Many years ago I had a dream that I had died in a car accident. I posted my dream in a forum like this and a woman not only interpreted my dream, but told me things about myself that I never mentioned. I had a fear of dying in a car accident for many years but what she told me cured me completely. It was amazing.
I recently had another dream that has scared me to pieces and was hoping for some insight on this as well.
I have two boys, a 2.5 yr old and a 5 year old.

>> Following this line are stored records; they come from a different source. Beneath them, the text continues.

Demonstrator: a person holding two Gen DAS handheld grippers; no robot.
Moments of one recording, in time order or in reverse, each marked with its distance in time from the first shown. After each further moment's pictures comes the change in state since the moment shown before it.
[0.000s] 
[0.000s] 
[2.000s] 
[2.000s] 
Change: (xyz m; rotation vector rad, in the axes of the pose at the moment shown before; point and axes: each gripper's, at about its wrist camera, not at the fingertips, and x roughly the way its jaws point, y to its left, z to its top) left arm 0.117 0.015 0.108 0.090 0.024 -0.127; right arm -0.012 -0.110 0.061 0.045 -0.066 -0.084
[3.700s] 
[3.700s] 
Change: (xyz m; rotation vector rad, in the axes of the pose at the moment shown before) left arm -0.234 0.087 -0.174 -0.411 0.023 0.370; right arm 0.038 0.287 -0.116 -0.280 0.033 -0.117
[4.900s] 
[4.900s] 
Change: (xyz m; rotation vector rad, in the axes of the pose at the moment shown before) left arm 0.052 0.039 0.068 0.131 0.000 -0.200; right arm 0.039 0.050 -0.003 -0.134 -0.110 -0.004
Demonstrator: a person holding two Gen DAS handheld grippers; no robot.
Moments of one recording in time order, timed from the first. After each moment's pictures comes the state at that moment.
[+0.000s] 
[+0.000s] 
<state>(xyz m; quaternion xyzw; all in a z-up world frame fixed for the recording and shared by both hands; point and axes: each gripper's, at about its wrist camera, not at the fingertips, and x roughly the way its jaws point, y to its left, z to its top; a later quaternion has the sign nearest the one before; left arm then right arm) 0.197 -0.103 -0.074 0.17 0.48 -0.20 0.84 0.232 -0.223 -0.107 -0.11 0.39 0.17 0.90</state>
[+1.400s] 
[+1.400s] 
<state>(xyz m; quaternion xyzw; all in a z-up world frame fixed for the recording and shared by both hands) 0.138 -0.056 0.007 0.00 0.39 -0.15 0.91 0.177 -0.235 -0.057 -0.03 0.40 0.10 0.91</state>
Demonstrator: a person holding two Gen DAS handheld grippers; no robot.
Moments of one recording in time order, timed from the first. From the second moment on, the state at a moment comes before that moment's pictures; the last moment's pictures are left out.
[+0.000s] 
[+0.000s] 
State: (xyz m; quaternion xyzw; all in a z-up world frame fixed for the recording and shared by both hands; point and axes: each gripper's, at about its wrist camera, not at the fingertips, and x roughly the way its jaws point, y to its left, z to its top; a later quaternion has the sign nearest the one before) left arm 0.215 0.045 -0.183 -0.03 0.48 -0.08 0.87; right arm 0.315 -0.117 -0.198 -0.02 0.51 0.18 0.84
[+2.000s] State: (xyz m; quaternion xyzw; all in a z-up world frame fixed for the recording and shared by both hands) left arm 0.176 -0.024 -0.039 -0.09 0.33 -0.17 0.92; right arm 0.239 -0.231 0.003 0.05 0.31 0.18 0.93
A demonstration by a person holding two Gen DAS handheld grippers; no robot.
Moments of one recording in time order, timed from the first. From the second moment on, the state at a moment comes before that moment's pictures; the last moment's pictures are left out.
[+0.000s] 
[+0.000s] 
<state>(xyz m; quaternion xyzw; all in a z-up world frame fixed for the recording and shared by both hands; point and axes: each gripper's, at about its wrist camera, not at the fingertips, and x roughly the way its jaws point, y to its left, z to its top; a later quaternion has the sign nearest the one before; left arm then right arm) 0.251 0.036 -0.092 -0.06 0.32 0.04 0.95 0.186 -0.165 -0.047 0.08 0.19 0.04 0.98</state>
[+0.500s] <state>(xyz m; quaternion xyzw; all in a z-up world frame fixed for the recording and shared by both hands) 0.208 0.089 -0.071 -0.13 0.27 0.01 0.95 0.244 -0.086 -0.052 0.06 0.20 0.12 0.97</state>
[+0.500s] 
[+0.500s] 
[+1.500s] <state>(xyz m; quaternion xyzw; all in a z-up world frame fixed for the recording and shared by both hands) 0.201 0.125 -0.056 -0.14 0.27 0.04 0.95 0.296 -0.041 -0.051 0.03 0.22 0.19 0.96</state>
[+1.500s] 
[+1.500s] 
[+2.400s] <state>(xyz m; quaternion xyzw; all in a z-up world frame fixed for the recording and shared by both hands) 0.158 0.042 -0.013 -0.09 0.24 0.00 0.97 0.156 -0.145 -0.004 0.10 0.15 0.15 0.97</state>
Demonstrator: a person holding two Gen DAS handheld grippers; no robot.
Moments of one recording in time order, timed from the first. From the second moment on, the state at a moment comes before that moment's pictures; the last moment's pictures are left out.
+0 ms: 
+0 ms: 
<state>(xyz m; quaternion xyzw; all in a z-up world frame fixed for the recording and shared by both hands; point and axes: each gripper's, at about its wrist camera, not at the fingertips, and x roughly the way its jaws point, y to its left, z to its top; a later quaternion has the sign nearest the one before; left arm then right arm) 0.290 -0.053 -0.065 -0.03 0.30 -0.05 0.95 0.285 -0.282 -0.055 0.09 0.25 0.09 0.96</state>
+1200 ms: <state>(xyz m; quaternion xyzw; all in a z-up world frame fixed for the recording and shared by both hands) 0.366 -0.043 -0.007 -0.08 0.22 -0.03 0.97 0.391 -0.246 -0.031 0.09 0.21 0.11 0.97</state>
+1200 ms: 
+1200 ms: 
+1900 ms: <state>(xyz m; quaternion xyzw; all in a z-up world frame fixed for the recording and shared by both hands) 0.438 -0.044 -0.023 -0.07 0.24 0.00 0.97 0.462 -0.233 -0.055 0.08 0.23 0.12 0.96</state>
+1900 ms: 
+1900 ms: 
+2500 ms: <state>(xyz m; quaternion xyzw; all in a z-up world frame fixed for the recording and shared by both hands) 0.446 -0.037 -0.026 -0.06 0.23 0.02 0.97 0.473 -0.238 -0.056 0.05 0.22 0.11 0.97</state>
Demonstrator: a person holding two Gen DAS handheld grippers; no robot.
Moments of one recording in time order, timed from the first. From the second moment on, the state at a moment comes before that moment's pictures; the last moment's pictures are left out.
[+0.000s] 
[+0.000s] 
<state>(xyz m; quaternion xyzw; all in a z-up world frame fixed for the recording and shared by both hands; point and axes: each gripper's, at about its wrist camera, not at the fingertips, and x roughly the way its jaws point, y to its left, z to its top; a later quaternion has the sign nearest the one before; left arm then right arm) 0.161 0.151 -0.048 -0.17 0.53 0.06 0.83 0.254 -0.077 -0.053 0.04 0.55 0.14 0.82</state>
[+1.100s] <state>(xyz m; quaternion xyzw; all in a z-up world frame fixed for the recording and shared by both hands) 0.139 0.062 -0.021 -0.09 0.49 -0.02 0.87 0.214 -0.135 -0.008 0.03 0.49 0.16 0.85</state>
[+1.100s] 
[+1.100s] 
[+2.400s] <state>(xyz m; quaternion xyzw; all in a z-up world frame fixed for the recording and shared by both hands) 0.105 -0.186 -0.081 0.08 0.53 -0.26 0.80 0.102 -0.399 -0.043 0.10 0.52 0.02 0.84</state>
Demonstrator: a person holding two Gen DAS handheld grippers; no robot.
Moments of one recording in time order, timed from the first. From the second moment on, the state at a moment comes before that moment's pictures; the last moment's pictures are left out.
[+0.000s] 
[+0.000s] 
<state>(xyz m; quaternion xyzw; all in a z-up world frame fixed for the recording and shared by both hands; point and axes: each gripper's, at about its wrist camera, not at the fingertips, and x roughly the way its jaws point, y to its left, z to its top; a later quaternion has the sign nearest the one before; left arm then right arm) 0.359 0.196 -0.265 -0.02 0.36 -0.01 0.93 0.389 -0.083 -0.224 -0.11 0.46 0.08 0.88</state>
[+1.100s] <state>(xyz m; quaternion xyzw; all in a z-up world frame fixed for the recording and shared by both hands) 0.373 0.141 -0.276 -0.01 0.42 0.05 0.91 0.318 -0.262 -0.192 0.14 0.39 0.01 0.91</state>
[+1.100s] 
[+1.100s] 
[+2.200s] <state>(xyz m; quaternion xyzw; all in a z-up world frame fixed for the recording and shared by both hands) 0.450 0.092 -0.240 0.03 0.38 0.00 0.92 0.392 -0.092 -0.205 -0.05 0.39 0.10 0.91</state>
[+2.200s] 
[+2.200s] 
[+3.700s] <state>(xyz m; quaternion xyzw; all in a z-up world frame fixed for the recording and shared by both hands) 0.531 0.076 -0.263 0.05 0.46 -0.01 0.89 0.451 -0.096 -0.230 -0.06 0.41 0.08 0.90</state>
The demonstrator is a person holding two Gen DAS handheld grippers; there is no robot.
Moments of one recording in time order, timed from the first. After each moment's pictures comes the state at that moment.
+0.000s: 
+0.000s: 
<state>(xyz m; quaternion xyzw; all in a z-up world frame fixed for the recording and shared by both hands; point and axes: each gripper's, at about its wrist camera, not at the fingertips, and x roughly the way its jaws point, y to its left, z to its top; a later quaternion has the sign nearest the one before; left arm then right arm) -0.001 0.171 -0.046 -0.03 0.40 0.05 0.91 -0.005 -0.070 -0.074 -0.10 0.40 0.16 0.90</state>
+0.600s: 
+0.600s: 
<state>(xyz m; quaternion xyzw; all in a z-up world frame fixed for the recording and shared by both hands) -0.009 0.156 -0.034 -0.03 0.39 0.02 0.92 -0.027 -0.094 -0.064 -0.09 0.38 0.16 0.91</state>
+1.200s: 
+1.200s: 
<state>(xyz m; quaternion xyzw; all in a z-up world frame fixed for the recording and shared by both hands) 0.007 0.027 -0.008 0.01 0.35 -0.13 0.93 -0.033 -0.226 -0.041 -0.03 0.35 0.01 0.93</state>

In my dream, I am sitting on a pier overlooking the vast blue ocean. The lighting in the dream made it seem as if it were right before sundown. No sunset could be seen, the the sky was bright with a greyish cast. The ocean was cobalt blue. I was sitting on the pier with my feet dangling off the side where the railing had a small opening, and a ladder went down into the water. My youngest son is to my right, and (not at all out of character) starts to play around and swing by one arm around the railing. He is dangling over the water, hanging on with one hand to the railing when I tell him to stop because he could fall in. He slipped, but was close enough to me where I could wrap my arm around his waist and pull him on my lap. My older son (who is always in competition with the little one) goes to the railing and starts to do the same thing. He is normally much more cautious, but he wont hesitate to copy his brother if he thinks it will get him attention. I told him to stop playing on the railing because he could fall in and he cant swim. He ignores me, dangles with one hand on the railing over the water...looks at me and smiles, and lets go. I see him falling many feet and I immediately jump in after him, with my little one still in my arms. He hits the water, I'm right after him. We both fall through the water as fast as we are falling through air, and all I can think is I have to save him. He is about 3 feet out of my reach. He is looked at me, terrified. I try to reach for him, but when I do, the little one starts to slip from my arms because the force of the water is so great. I have to hold him with two hands to keep him from flying out of my arms. I keep trying to reach for my oldest, but the little one slips every time. We are falling so fast, Im terrified we will go to deep and we wont have breath to make it back to the surface. I reach my hand one more time, I cant reach him. The little one slips..I grab him tight again. I look at my oldest and I can see on his face he's just realized what he's done. Terror washes over his face and he screams "MOMMY!!!!"
I woke up. Nearly in tears. I have had dreams of my boys drowning or choking before because they can't swim, and when they were both about a year old they would eat like they are starving and shove entire sandwhiches in their mouths instead of taking bites. I even had to dislodge a while strawberry from my youngest's throat because he tried to swallow the entire thing instead of taking a bite like I expected. This dream was different though. Much different. The look on my son's face when he realized I could not save him has haunted me for the last two weeks. I have found it hard to get it out of my mind, and have to distract myself at night so that I can fall asleep.
Any thoughts on this at all? Input would be much appreciated. Through my research Im just not finding much.